摘要：本文介绍MAST，在多模写意文本摘要一种新的模式，利用从所有三个模式的资料 - 文本，音频和视频 - 以在多视频。在多抽象的文本摘要工作之前仅利用从文本和视频模式的信息。我们研究的实用性和从听觉模态获取信息的挑战，并提出了一种序列到序列三峰层次关注为主的模式，通过让模型更注重文本模式克服了这些挑战。 MAST优于在上How2数据集多式联运语言理解高棉-L分数方面的内容F1分数方面和1.00点的艺术典范（视频文字）的2.51点的当前状态。

28. GSum: A General Framework for Guided Neural Abstractive Summarization [PDF] 返回目录
Zi-Yi Dou, Pengfei Liu, Hiroaki Hayashi, Zhengbao Jiang, Graham Neubig
Abstract: Neural abstractive summarization models are flexible and can produce coherent summaries, but they are sometimes unfaithful and can be difficult to control. While previous studies attempt to provide different types of guidance to control the output and increase faithfulness, it is not clear how these strategies compare and contrast to each other. In this paper, we propose a general and extensible guided summarization framework (GSum) that can effectively take different kinds of external guidance as input, and we perform experiments across several different varieties. Experiments demonstrate that this model is effective, achieving state-of-the-art performance according to ROUGE on 4 popular summarization datasets when using highlighted sentences as guidance. In addition, we show that our guided model can generate more faithful summaries and demonstrate how different types of guidance generate qualitatively different summaries, lending a degree of controllability to the learned models.
摘要：神经抽象概括模型是灵活的，可以产生相干的摘要，但他们有时不忠，可以是难以控制的。虽然以前的研究试图提供不同类型的指导来控制输出，增加忠诚，这些策略如何比较和对比，彼此并不清楚。在本文中，我们提出了一个通用，可扩展的引导汇总框架（GSUM），可以有效地采取各种不同的外部指导作为输入，我们在几个不同的品种进行实验。实验结果表明，这种模式是有效的，使用突出的句子为指导，当上4个流行汇总数据集根据ROUGE实现国家的最先进的性能。此外，我们表明，我们的引导模型可以产生更多的忠实总结和展示不同类型的指导如何产生质的不同汇总，贷款一定程度的可控性，以学习模式。

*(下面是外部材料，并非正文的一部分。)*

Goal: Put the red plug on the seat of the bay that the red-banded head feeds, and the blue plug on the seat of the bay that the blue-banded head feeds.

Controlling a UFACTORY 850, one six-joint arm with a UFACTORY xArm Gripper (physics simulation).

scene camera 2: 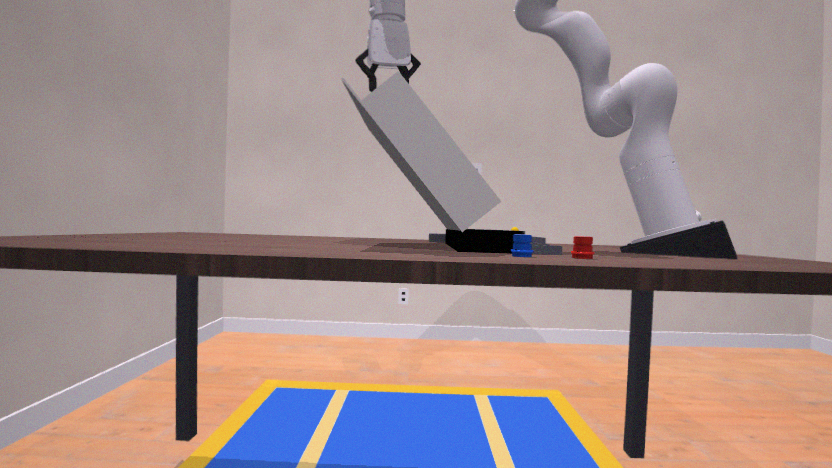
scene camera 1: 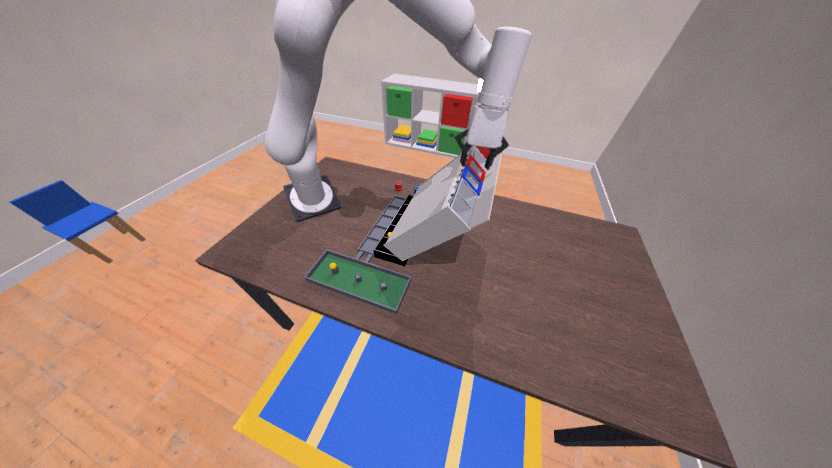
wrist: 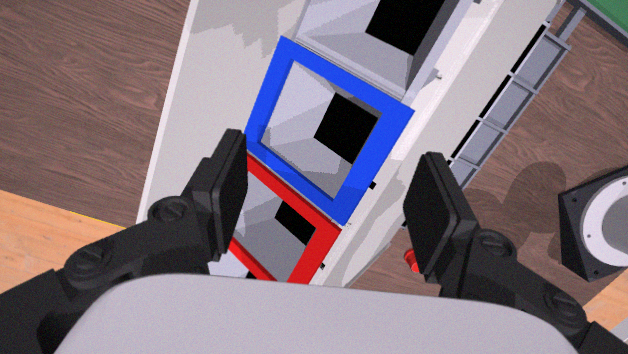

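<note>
My gripper is open and empty above the upper end of the tilted grey housing. In the wrist view, the blue-banded head lies between and beyond the fingers. The red-banded head adjoins it, partly hidden by the left finger and gripper body. The red plug stands on the table. The blue plug stands nearby, partly behind the housing in scene camera 1. Grey bays lie in a row beside the housing.
A yellow ball sits in the black part beside the bays. A green tray holds another yellow ball and two grey posts. The robot base stands beyond the bays.
</note>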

29. What is More Likely to Happen Next? Video-and-Language Future Event Prediction [PDF] 返回目录
Jie Lei, Licheng Yu, Tamara L. Berg, Mohit Bansal
Abstract: Given a video with aligned dialogue, people can often infer what is more likely to happen next. Making such predictions requires not only a deep understanding of the rich dynamics underlying the video and dialogue, but also a significant amount of commonsense knowledge. In this work, we explore whether AI models are able to learn to make such multimodal commonsense next-event predictions. To support research in this direction, we collect a new dataset, named Video-and-Language Event Prediction (VLEP), with 28,726 future event prediction examples (along with their rationales) from 10,234 diverse TV Show and YouTube Lifestyle Vlog video clips. In order to promote the collection of non-trivial challenging examples, we employ an adversarial human-and-model-in-the-loop data collection procedure. We also present a strong baseline incorporating information from video, dialogue, and commonsense knowledge. Experiments show that each type of information is useful for this challenging task, and that compared to the high human performance on VLEP, our model provides a good starting point but leaves large room for future work. Our dataset and code are available at: this https URL
摘要：鉴于对准对话的视频，人们常常可以推断出更可能接下来会发生什么。制作这样的预测，不仅需要丰富的动态视频和对话背后的深刻理解，也是常识性知识显著量。在这项工作中，我们将探讨人工智能的模型是否能够学会做这样的多式联运常识未来事件的预测。为了支持研究在这个方向上，我们收集了10,234不同的电视节目和YouTube视频日志生活方式视频剪辑一个新的数据集，命名为视频和语言事件预测（VLEP），以28726未来事件预测的例子（及其理由一起）。为了促进非平凡的挑战例子集合，我们采用对抗性人类和模型在中环的数据收集程序。我们还提出从视频，对话和常识知识很强的基准合并的信息。实验表明，每一种类型的信息是这个具有挑战性的任务是有用的，并且，相比于VLEP高人力绩效，我们的模型提供了一个很好的起点，但叶大房间为今后的工作。我们的数据和代码，请访问：此HTTPS URL

30. CXP949 at WNUT-2020 Task 2: Extracting Informative COVID-19 Tweets -- RoBERTa Ensembles and The Continued Relevance of Handcrafted Features [PDF] 返回目录
Calum Perrio, Harish Tayyar Madabushi
Abstract: This paper presents our submission to Task 2 of the Workshop on Noisy User-generated Text. We explore improving the performance of a pre-trained transformer-based language model fine-tuned for text classification through an ensemble implementation that makes use of corpus level information and a handcrafted feature. We test the effectiveness of including the aforementioned features in accommodating the challenges of a noisy data set centred on a specific subject outside the remit of the pre-training data. We show that inclusion of additional features can improve classification results and achieve a score within 2 points of the top performing team.
摘要：本文介绍了我们提交研讨会的任务2嘈杂的用户生成的文本。我们探讨改善性能的预先训练的基于变压器的语言模型微调的文本分类通过集成实现，它利用了语料库级别信息和手工制作的功能。我们测试包括在容纳中心上的预训练数据的职权范围的特定被摄体嘈杂数据集的挑战上述特征的有效性。我们发现，包括额外的功能，可以提高分类结果，并在2点前表演队实现了比分。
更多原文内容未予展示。